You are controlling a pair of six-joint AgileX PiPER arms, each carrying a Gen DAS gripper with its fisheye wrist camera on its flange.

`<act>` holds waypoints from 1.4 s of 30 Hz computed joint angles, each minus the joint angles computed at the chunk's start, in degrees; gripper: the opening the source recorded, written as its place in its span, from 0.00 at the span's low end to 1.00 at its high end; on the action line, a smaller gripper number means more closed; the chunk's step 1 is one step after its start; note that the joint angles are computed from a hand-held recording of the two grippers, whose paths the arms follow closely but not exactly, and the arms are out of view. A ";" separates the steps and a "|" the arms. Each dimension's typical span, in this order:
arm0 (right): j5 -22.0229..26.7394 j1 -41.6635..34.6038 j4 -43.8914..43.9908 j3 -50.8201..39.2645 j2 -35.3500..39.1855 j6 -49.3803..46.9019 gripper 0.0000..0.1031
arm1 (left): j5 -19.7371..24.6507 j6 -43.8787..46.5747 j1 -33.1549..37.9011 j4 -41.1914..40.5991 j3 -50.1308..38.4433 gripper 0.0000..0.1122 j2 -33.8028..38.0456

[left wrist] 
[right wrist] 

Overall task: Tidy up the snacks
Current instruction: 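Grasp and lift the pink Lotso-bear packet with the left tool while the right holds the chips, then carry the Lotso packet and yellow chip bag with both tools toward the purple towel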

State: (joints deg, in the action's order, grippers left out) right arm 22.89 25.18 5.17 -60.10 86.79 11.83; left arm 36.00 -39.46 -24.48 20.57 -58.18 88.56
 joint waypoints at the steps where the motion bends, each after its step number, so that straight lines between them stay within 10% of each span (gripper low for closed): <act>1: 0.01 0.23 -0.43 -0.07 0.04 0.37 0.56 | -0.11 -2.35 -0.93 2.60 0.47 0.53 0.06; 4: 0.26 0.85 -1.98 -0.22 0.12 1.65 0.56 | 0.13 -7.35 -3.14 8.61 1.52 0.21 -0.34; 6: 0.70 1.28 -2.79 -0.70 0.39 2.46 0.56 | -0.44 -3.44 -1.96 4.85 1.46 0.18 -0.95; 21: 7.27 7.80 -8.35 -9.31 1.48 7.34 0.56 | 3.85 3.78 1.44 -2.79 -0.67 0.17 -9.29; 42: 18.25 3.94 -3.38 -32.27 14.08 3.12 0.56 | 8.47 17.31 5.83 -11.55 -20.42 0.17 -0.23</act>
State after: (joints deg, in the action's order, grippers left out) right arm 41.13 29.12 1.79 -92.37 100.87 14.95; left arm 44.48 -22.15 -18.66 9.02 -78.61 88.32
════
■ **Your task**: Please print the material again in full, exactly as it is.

■ **Final answer**:
You are controlling a pair of six-joint AgileX PiPER arms, each carrying a Gen DAS gripper with its fisheye wrist camera on its flange.

`<act>` holds waypoints from 1.4 s of 30 Hz computed joint angles, each minus the joint angles computed at the chunk's start, in degrees; gripper: the opening the source recorded, written as its place in its span, from 0.00 at the span's low end to 1.00 at its high end; on the action line, a smaller gripper number means more closed; the chunk's step 1 is one step after its start; note that the joint angles are computed from a hand-held recording of the two grippers, whose paths the arms follow closely but not exactly, and the arms are out of view. A ";" separates the steps and a "|" the arms. Each dimension's typical span, in this order:
arm0 (right): j5 -22.0229..26.7394 j1 -41.6635..34.6038 j4 -43.8914..43.9908 j3 -50.8201..39.2645 j2 -35.3500..39.1855 j6 -49.3803..46.9019 gripper 0.0000..0.1031
arm1 (left): j5 -19.7371..24.6507 j6 -43.8787..46.5747 j1 -33.1549..37.9011 j4 -41.1914..40.5991 j3 -50.1308..38.4433 gripper 0.0000..0.1122 j2 -33.8028..38.0456

[left wrist] 
[right wrist] 

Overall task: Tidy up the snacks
Current instruction: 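Grasp and lift the pink Lotso-bear packet with the left tool while the right holds the chips, then carry the Lotso packet and yellow chip bag with both tools toward the purple towel
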
State: (joints deg, in the action's order, grippers left out) right arm 22.89 25.18 5.17 -60.10 86.79 11.83; left arm 36.00 -39.46 -24.48 20.57 -58.18 88.56
 joint waypoints at the steps where the motion bends, each after its step number, so that straight lines between them stay within 10% of each span (gripper low for closed): <act>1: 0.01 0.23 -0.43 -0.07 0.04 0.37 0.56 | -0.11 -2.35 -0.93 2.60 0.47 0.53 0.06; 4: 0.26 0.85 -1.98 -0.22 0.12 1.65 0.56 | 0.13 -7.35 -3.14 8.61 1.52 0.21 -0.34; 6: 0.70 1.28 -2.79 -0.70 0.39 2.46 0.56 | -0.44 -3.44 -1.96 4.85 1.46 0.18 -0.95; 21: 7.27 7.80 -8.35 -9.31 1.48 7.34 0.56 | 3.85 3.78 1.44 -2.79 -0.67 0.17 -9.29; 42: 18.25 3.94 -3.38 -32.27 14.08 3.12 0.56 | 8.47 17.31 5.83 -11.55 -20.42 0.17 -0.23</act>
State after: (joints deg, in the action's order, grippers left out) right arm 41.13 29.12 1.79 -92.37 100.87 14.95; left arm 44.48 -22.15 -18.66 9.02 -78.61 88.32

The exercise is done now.